**Exercise prompt:**
Below is a block of entries; repeat all of it exactly but omit the pictures.

--- START ---

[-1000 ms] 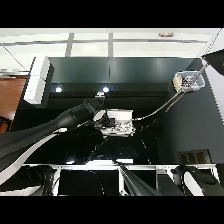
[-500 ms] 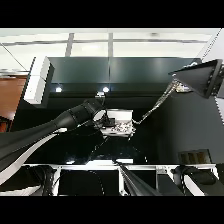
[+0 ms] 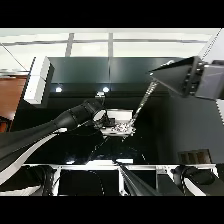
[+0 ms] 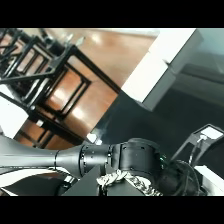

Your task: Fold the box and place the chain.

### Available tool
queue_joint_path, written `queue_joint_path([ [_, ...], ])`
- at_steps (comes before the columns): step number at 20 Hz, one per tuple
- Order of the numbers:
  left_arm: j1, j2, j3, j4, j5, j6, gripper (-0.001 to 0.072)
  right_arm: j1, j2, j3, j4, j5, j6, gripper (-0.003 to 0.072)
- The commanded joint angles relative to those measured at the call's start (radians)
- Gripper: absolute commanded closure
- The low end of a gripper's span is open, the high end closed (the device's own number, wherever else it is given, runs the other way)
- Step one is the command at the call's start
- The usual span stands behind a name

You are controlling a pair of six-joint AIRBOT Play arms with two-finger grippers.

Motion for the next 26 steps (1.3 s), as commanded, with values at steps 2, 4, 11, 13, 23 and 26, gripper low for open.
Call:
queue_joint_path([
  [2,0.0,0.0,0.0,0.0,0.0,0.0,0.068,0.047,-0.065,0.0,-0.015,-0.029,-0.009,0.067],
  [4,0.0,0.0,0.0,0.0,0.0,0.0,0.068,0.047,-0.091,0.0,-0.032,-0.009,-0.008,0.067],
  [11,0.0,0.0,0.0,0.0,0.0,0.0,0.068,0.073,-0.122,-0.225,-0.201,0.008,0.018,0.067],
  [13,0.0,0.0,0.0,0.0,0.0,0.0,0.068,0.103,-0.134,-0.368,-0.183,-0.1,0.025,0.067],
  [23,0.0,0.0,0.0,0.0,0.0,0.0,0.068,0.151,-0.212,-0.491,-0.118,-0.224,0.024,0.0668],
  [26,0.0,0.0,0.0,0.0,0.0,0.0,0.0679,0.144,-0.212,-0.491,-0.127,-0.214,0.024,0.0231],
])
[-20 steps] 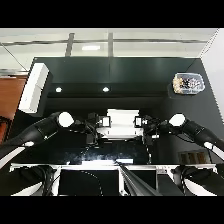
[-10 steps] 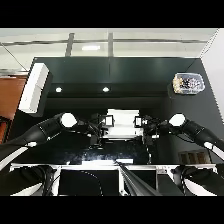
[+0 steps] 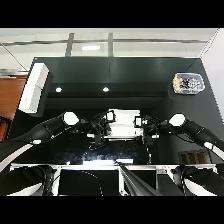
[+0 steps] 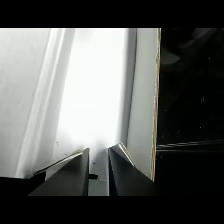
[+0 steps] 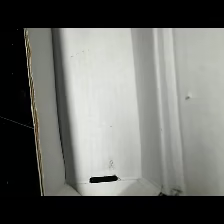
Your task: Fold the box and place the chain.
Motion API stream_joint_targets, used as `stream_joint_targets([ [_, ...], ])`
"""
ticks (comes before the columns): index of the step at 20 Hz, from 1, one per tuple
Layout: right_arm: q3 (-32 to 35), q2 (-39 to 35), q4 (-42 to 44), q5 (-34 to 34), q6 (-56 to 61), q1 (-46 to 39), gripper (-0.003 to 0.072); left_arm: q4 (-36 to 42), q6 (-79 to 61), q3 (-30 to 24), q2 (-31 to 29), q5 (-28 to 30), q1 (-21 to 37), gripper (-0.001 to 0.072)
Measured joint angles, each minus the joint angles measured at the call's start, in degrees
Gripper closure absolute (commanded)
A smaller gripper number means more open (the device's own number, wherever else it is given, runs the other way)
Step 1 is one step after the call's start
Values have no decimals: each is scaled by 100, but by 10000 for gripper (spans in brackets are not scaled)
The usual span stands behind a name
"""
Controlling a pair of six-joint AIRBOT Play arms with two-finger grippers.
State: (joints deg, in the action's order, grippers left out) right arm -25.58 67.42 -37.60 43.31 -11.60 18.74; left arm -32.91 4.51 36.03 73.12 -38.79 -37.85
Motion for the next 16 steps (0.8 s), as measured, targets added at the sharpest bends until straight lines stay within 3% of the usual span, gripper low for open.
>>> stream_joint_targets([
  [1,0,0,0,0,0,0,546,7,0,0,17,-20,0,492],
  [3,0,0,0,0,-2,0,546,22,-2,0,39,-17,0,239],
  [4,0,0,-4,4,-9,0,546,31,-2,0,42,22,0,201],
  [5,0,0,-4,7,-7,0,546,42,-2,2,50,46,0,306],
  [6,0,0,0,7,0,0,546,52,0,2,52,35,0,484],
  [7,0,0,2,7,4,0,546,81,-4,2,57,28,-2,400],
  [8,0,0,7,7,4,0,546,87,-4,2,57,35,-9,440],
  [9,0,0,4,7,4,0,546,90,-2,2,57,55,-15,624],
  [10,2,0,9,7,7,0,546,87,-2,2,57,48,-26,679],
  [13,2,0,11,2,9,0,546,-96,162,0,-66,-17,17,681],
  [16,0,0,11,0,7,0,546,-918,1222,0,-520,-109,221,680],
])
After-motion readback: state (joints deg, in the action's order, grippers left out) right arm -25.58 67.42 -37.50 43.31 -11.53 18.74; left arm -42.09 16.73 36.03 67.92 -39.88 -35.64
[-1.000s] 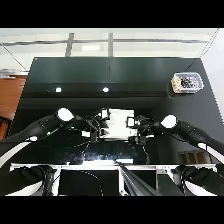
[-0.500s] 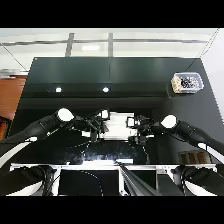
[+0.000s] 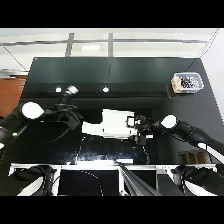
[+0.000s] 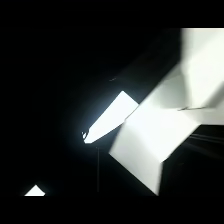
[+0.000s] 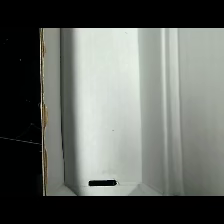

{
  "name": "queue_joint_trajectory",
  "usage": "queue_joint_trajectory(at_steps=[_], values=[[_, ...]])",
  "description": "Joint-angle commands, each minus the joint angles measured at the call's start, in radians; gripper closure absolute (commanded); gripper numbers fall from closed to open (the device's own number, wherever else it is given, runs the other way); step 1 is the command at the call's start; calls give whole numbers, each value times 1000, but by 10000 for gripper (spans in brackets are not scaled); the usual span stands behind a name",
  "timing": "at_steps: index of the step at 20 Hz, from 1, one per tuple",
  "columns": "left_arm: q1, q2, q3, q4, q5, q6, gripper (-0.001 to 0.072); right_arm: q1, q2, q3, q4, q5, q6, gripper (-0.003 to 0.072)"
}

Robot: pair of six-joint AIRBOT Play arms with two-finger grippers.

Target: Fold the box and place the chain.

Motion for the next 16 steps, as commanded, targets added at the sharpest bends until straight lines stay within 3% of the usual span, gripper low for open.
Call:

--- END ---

**Task answer:**
[-1000 ms] 
[-500 ms] 
[+0 ms] 
[+0 ms] 

Your task: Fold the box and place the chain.

### Available tool
queue_joint_path, written `queue_joint_path([ [_, ...], ])`
- at_steps (comes before the columns): step number at 20 Hz, one per tuple
- Order of the numbers:
  left_arm: j1, j2, j3, j4, j5, j6, gripper (-0.001 to 0.072)
  right_arm: j1, j2, j3, j4, j5, j6, gripper (-0.003 to 0.072)
- The commanded joint angles relative to those measured at the call's start (radians)
- Gripper: absolute commanded closure
- The low end of a gripper's span is open, the high end closed (the device's own number, wherever else it is given, runs the other way)
- Step one is the command at the call's start
- The usual span stands behind a name

You are controlling a pair of six-joint AIRBOT Play arms with two-finger grippers.

Motion for the next 26 steps (1.3 s), as commanded, with values at steps 2, 4, 11, 13, 23 and 26, gripper low for open.
Call:
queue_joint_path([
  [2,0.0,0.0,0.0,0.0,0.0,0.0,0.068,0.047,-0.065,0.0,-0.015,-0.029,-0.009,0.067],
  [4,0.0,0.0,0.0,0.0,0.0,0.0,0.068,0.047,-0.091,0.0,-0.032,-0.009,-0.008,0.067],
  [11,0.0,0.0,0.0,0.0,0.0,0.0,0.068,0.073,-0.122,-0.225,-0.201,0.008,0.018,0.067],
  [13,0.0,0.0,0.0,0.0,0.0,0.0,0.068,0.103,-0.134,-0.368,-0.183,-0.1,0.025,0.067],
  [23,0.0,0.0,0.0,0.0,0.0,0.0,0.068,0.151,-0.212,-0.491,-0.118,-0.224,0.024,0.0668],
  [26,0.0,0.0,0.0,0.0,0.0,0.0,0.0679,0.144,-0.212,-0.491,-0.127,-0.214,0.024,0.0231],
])
[-20 steps] 
[-10 steps] 
[+0 steps] 
[+0 steps] 
[+0 steps] 
Your task: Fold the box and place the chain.
Motion API stream_joint_targets, used as `stream_joint_targets([ [_, ...], ])`
"""
ticks (comes before the columns): index of the step at 20 Hz, from 1, one per tuple
Layout: right_arm: q3 (-32 to 35), q2 (-39 to 35), q4 (-42 to 44), q5 (-34 to 34), q6 (-56 to 61), q1 (-46 to 39), gripper (-0.003 to 0.072); left_arm: q4 (-36 to 42), q6 (-79 to 61), q3 (-30 to 24), q2 (-31 to 29), q5 (-28 to 30), q1 (-21 to 37), gripper (-0.001 to 0.072)
Measured joint angles, each minus the joint angles measured at the call's start, in degrees
Gripper closure absolute (commanded)
A smaller gripper number means more open (the device's own number, wherever else it is given, runs the other way)
Step 1 is one step after the call's start
Values have no decimals: each is scaled by 100, but by 10000 for gripper (spans in brackets are not scaled)
The usual span stands behind a name
"""
Controlling a pair of six-joint AIRBOT Play arms with two-finger grippers.
State: (joints deg, in the action's order, grippers left out) right arm -25.58 67.42 -37.60 43.31 -11.60 18.74; left arm -32.91 4.51 36.03 73.12 -38.79 -37.85
Motion for the next 16 steps (0.8 s), as measured, targets added at the sharpest bends until straight lines stay within 3% of the usual span, gripper low for open.
>>> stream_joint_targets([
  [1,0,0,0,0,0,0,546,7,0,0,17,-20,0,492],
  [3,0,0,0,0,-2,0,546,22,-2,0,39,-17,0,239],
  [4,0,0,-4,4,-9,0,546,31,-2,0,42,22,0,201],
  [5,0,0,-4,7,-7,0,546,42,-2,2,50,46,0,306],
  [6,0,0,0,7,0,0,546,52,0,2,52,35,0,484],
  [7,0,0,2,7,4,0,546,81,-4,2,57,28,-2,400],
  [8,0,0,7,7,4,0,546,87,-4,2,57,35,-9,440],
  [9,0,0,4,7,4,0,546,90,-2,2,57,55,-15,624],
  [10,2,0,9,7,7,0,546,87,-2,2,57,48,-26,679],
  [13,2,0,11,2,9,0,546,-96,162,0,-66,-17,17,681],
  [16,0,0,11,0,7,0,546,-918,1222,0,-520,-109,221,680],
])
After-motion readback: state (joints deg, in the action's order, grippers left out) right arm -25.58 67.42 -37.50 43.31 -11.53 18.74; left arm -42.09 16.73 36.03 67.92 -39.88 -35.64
[-1.000s] 
[-0.500s] 
[+0.000s] 
[+0.000s] 
[+0.000s] 

{
  "name": "queue_joint_trajectory",
  "usage": "queue_joint_trajectory(at_steps=[_], values=[[_, ...]])",
  "description": "Joint-angle commands, each minus the joint angles measured at the call's start, in radians; gripper closure absolute (commanded); gripper numbers fall from closed to open (the device's own number, wherever else it is given, runs the other way); step 1 is the command at the call's start; calls give whole numbers, each value times 1000, but by 10000 for gripper (spans in brackets are not scaled); the usual span stands behind a name",
  "timing": "at_steps: index of the step at 20 Hz, from 1, one per tuple",
  "columns": "left_arm: q1, q2, q3, q4, q5, q6, gripper (-0.001 to 0.072); right_arm: q1, q2, q3, q4, q5, q6, gripper (-0.003 to 0.072)"
}

Robot: pair of six-joint AIRBOT Play arms with two-finger grippers.

Target: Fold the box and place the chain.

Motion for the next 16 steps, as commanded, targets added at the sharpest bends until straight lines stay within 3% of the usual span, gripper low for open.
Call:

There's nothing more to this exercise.